Records contained in a dataset:

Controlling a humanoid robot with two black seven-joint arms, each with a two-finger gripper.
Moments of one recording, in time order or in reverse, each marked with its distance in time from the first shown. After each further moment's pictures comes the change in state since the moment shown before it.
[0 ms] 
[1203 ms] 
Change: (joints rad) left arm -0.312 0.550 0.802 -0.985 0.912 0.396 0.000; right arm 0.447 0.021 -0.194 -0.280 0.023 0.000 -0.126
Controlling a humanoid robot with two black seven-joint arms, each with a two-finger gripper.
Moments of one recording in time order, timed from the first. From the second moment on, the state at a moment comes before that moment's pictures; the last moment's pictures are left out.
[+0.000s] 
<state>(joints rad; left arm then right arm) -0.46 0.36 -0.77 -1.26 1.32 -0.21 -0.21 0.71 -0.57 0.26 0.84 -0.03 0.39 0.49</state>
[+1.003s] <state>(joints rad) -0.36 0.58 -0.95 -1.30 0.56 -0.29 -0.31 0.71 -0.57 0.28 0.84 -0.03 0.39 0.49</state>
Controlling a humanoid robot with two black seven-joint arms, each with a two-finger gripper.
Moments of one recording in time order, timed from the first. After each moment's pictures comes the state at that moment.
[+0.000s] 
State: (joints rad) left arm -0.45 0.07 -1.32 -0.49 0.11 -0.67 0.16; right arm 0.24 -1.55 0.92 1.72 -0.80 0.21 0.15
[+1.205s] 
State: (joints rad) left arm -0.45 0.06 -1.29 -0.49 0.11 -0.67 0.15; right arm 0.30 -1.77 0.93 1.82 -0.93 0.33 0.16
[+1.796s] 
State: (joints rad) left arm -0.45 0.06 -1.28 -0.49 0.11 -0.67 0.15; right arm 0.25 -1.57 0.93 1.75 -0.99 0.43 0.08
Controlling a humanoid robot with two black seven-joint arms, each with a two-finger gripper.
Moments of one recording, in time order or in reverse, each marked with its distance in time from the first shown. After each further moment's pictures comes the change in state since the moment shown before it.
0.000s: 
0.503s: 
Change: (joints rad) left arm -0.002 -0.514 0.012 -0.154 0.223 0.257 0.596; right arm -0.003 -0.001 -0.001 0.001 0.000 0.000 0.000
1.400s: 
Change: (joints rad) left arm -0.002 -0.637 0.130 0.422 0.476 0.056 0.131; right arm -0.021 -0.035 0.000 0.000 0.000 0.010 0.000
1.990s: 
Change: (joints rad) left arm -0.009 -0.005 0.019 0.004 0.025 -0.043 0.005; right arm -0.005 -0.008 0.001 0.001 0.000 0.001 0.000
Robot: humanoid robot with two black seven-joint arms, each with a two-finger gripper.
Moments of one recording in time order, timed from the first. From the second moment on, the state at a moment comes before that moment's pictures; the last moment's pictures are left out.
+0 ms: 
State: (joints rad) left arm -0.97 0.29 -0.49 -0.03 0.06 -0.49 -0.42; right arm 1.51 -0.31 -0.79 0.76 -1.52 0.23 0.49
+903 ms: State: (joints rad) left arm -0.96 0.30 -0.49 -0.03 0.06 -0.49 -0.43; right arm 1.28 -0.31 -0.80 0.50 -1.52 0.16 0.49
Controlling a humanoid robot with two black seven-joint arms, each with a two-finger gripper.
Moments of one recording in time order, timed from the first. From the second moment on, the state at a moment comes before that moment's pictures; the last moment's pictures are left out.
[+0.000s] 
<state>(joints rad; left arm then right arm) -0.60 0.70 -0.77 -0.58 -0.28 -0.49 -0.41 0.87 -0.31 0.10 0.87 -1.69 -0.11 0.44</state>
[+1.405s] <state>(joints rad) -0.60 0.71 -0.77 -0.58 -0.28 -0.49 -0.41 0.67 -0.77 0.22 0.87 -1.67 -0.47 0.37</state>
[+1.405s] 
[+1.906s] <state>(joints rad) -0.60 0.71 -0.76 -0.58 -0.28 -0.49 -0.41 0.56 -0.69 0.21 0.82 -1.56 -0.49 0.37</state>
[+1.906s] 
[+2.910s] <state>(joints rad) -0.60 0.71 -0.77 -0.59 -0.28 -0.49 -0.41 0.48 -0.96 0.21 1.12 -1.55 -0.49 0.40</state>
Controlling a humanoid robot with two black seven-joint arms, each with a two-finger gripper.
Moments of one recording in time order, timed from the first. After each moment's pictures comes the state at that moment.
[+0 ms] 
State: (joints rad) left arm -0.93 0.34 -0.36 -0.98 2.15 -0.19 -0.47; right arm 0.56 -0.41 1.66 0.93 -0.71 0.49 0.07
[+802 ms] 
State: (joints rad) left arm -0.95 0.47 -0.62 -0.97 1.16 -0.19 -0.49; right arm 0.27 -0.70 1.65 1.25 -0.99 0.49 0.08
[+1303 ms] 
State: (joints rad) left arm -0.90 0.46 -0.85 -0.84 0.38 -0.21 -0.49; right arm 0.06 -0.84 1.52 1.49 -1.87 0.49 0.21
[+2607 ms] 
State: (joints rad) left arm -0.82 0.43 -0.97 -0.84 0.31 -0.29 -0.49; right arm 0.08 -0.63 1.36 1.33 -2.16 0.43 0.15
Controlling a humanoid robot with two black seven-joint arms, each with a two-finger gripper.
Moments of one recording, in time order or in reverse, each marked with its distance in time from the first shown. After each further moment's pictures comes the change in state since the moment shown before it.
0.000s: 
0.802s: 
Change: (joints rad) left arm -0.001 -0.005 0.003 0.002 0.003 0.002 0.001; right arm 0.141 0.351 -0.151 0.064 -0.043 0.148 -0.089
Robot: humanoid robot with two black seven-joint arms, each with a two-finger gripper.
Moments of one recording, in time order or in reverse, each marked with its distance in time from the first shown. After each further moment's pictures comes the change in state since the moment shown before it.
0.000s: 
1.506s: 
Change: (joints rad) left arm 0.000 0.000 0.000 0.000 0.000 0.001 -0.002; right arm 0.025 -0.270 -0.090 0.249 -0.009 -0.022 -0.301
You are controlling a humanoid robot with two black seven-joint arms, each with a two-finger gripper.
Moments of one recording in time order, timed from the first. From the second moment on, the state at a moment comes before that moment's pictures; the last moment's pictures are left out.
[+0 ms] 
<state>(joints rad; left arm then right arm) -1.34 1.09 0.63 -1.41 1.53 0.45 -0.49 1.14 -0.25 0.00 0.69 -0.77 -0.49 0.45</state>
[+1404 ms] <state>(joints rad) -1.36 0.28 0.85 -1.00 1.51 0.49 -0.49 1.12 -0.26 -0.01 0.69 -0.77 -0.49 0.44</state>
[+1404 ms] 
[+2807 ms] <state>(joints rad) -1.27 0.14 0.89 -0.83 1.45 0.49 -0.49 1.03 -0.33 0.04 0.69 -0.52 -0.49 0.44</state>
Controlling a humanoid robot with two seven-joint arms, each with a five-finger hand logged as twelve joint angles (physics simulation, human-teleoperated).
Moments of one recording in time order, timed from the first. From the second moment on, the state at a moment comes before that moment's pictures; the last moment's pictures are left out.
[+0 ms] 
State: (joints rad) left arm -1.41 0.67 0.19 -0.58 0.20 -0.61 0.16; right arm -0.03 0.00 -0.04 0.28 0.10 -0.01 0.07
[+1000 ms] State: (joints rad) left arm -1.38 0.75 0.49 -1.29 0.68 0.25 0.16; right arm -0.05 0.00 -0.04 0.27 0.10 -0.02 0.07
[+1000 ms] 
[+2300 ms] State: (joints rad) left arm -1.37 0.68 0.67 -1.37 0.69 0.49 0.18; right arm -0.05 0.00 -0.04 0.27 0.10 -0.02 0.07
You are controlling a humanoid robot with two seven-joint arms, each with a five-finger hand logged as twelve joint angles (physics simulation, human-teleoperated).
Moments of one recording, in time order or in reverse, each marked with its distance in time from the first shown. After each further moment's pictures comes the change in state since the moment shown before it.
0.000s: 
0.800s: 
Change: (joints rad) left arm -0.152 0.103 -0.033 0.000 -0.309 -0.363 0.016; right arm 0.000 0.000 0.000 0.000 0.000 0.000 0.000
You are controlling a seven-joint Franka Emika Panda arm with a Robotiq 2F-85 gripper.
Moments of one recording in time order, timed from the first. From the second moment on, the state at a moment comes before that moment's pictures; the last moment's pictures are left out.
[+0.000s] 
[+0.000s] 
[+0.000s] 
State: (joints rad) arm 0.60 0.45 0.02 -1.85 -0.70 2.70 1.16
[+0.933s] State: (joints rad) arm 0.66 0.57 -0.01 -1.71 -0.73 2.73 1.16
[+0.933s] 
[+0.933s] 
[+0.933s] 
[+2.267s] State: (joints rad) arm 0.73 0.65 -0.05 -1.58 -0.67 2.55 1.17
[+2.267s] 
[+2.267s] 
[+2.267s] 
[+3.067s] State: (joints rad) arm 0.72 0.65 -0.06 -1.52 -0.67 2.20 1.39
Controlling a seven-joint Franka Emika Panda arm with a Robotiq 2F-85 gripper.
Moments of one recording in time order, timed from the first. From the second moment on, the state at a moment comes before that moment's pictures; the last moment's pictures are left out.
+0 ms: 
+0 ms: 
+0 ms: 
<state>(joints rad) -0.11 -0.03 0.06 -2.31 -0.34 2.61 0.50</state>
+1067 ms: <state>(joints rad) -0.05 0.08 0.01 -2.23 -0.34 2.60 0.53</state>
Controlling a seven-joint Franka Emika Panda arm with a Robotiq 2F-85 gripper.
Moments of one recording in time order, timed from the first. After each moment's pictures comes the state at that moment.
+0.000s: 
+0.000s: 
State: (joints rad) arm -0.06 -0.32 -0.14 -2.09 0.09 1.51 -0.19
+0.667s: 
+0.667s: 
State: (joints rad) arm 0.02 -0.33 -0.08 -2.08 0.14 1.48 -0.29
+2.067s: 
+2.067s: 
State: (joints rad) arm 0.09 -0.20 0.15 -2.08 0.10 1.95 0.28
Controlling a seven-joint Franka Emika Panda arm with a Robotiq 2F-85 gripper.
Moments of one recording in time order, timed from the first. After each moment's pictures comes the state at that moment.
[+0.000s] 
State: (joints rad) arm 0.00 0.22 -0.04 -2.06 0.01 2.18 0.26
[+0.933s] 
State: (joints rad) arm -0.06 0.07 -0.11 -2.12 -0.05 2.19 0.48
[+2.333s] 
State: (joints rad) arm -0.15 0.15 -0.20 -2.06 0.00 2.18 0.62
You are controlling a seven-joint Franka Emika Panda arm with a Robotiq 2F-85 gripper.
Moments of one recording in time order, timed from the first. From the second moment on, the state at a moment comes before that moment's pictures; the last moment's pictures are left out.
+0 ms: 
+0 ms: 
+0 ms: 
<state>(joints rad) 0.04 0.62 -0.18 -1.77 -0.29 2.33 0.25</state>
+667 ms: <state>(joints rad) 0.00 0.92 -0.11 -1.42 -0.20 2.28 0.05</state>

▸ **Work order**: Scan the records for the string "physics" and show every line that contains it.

▸ **Answer for this exercise**:
Controlling a humanoid robot with two seven-joint arms, each with a five-finger hand logged as twelve joint angles (physics simulation, human-teleoperated).
You are controlling a humanoid robot with two seven-joint arms, each with a five-finger hand logged as twelve joint angles (physics simulation, human-teleoperated).

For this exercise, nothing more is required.